Samstag, 9. November 2013

Mich aufrichten, mich ausrichten

Ich richte mich auf, immer wieder, immer wieder aufs Neue. Mich aufzurichten bedeutet für mich, in mir Stabilität zu finden, in mir die Kraft zu suchen, um mich in meiner ganzen Dimension zu entfalten. Es bedeutet auch zu überlegen, wie viel Platz ich in welchen Räumen für mich und meine Themen einnehme.
Die Herausforderung ist aufgerichtet zu bleiben, nicht vor Scham- und Schuldgefühlen zu versinken oder zu verschwinden, wenn Kritik an mich herangetragen wird. Aufgerichtet zu bleiben, um eine Fläche zu bieten, an der die Kritik nicht abprallt, sondern möglichst viele Öffnungen zu schaffen, um Kritik aufzunehmen.
Immer wieder aufrichten, weil die Welt mich klein halten möchte. Immer wieder aufrichten aber auch, weil ich mich selbst nicht als Opfer denken will und ich nicht so tun muss, als würden mir nicht auch Räume geboten, wo ich mich auf Kosten anderer ausdehnen kann. Zu verweigern diesen Raum zu nehmen und trotzdem aufgerichtet zu bleiben.

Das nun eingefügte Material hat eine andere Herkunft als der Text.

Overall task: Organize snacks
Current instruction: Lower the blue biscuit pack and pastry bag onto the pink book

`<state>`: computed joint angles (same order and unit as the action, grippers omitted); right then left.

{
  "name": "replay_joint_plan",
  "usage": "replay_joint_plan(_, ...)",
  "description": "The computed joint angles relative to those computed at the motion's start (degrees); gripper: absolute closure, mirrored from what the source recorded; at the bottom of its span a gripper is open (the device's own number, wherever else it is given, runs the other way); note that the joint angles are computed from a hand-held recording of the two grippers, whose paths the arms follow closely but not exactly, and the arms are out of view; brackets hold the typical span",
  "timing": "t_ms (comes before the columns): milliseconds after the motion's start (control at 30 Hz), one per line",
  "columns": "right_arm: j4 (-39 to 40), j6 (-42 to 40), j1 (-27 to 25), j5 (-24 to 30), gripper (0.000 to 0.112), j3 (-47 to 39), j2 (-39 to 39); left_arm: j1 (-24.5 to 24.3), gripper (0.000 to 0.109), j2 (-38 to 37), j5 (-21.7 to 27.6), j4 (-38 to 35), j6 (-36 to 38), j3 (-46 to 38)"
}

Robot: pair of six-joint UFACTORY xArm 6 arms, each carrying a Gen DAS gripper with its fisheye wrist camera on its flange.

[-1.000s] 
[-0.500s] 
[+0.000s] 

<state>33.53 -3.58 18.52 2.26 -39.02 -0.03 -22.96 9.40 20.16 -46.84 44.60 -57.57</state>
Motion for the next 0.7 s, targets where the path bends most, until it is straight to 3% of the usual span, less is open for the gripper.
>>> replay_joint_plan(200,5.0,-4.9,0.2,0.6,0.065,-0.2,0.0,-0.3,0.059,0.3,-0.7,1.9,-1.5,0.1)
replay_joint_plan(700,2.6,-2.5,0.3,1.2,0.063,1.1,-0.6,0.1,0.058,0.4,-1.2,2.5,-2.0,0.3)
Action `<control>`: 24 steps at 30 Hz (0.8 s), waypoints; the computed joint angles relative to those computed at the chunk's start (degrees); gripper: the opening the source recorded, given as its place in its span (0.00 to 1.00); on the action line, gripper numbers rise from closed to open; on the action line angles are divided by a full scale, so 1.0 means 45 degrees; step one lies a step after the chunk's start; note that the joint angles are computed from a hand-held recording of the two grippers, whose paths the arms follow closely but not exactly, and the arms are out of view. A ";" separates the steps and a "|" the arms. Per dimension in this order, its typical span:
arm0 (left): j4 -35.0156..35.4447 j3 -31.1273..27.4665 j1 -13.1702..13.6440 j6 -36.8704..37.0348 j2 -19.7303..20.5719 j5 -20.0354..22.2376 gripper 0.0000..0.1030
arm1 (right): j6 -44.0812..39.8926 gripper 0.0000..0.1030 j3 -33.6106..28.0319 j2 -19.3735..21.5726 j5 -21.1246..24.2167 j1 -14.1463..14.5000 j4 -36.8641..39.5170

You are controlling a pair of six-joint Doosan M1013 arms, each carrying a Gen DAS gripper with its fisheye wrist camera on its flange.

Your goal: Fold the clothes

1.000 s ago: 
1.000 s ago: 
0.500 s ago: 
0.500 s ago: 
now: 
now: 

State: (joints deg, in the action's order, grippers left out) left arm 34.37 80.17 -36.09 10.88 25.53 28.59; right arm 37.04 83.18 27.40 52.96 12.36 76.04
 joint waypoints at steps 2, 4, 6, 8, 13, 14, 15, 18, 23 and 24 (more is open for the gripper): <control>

Mich aufrichten und mich ausrichten.

Ich richte mich aus, immer wieder, immer wieder aufs Neue. Mich auszurichten bedeutet für mich, mich zu orientieren, meinem politischen Kompass zu folgen. Es bedeutet auch zu überlegen, auf wen ich mich ausrichten kann, weil sie sich in meiner Nähe befinden und welche Ausrichtungen ein Verlassen meiner Komfortzonen erfordern.
Die Herausforderung ist ausgerichtet zu bleiben, mir Fehler in der Navigation einzugestehen, zu überlegen, an welchen Zielen ich mich orientieren möchte, wie Machtverhältnisse und Privilegien versuchen, immer wieder wie ein störender Magnet Einfluss auf meinen Kompass zu nehmen.
Immer wieder ausrichten, weil ich nur gemeinsam mit anderen Richtungen einschlagen kann, die mir selbst oder uns allen vielleicht erst einmal unvertraut erscheinen. Immer wieder ausrichten, um uns gegenseitig zu bewegen und auszhandeln, was unsere Wegweiser sind. Verantwortungen für meine Richtungsentscheidungen und Richtungswechsel zu übernehmen und trotzdem ausgerichtet zu bleiben.


Ich danke einer Freundin, die mir davon erzählt hat, wie sie sich beim Tangotanzen aufrichtet und welche Bedeutung das für sie hat. Die Inspiration zu Ausrichten habe ich in Sara Ahmeds Buch "Queer Phenomenology" gefunden, wo sie viel über Orientierung schreibt.